El informe jurídico de la Agencia Española de Protección de Datos (AEPD) con número 364/2006 aborda la aplicación de la Ley Orgánica 15/1999 de Protección de Datos a los ficheros creados al amparo de la Ley 12/2003, de 21 de mayo, de prevención y bloqueo de la financiación del terrorismo, y del Reglamento (CE) Nº 881/2002 del Consejo. La consulta plantea si la excepción prevista en el artículo 2.2 c) de la Ley Orgánica 15/1999 es aplicable al tratamiento de datos realizado bajo estos reglamentos.
La excepción mencionada en el artículo 2.2 c) de la Ley Orgánica 15/1999 se refiere a los ficheros mantenidos por las Administraciones Públicas con fines de seguridad pública, defensa, seguridad del Estado y actividades del Estado en materia penal. Sin embargo, esta excepción no se aplica a los ficheros de titularidad privada que transmiten datos a las Administraciones Públicas para el cumplimiento de estas funciones.
El informe concluye que el fichero en cuestión, creado por una entidad privada para cumplir con las obligaciones legales de prevención de la financiación del terrorismo, no está excluido de la aplicación de la Ley Orgánica 15/1999. Por lo tanto, debe ser notificado para su inscripción en el Registro General de Protección de Datos y cumplir con todas las obligaciones previstas en dicha ley.

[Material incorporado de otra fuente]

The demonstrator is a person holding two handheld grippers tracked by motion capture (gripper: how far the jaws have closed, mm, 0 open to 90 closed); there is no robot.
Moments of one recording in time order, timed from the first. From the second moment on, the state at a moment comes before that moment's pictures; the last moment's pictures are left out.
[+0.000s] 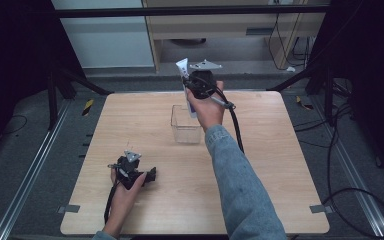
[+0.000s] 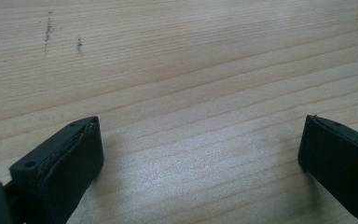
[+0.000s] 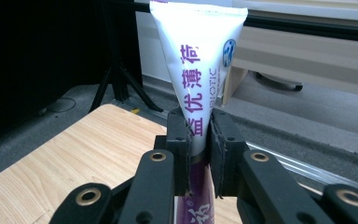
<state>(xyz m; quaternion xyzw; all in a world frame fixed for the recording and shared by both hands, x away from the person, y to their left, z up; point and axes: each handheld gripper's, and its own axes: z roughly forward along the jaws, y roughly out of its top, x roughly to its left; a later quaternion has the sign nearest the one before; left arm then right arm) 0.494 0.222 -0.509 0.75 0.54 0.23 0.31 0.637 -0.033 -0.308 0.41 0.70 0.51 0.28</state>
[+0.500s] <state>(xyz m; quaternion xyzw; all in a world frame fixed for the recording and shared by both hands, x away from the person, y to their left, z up) 0.495 0.223 -0.509 0.75 0.54 0.23 0.31 0.643 -0.023 -0.336 0.41 0.72 0.49 0.28</state>
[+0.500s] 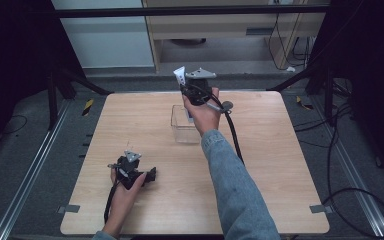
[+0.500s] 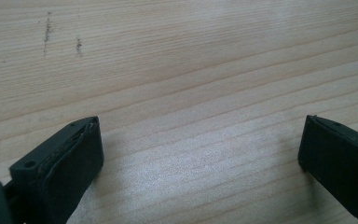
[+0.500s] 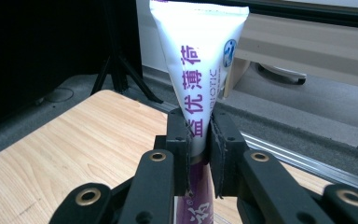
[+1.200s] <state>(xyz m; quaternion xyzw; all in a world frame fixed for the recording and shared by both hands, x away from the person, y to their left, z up) 0.495 0.223 -0.509 0.75 0.54 0.23 0.31 0.642 -0.023 -0.357 0.41 0.73 0.47 0.27</state>
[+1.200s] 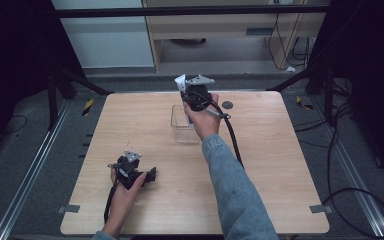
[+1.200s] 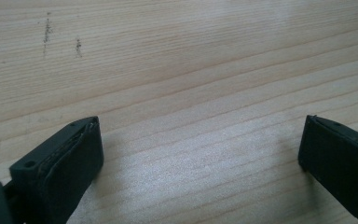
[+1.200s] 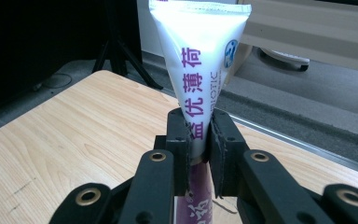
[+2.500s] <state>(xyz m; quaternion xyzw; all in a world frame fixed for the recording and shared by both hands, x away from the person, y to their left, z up) 0.495 0.223 -0.509 0.75 0.54 0.23 0.31 0.633 -0.015 -0.389 0.40 0.76 0.44 0.26</state>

Además, la entidad consultante adquiere la condición de responsable del fichero, ya que decide sobre la finalidad, contenido y uso del tratamiento de datos. Debe cumplir tanto con el Reglamento (CE) Nº 881/2002 como con la Ley 12/2003, que impone obligaciones específicas para prevenir la financiación del terrorismo, como examinar operaciones sospechosas, comunicar indicios de financiación del terrorismo y establecer procedimientos de control interno.
El tratamiento de datos en este contexto está amparado por el artículo 6.1 de la Ley Orgánica 15/1999, siempre que la finalidad sea exclusivamente facilitar el cumplimiento de las funciones previstas en la Ley 12/2003 y el Reglamento (CE) Nº 881/2002. Los datos deben ser conservados mientras sean necesarios para el examen y comunicación de operaciones, y su uso debe estar restringido a los órganos de control creados por la entidad.
En cuanto al deber de información y los derechos de acceso, rectificación, cancelación y oposición, la prohibición legal de revelar la transmisión de información a la Comisión de Vigilancia exime a las entidades obligadas de cumplir con estos deberes en relación con los ficheros creados bajo la Ley 12/2003. Esta restricción es conforme con la doctrina constitucional, que permite limitar derechos fundamentales cuando es necesario y proporcionado para lograr un fin legítimo.
En resumen, el informe establece que los ficheros creados por entidades privadas para cumplir con la Ley 12/2003 deben ser notificados y cumplir con la Ley Orgánica 15/1999, aunque con ciertas limitaciones en cuanto al deber de información y los derechos de los afectados, debido a la naturaleza de las obligaciones legales impuestas.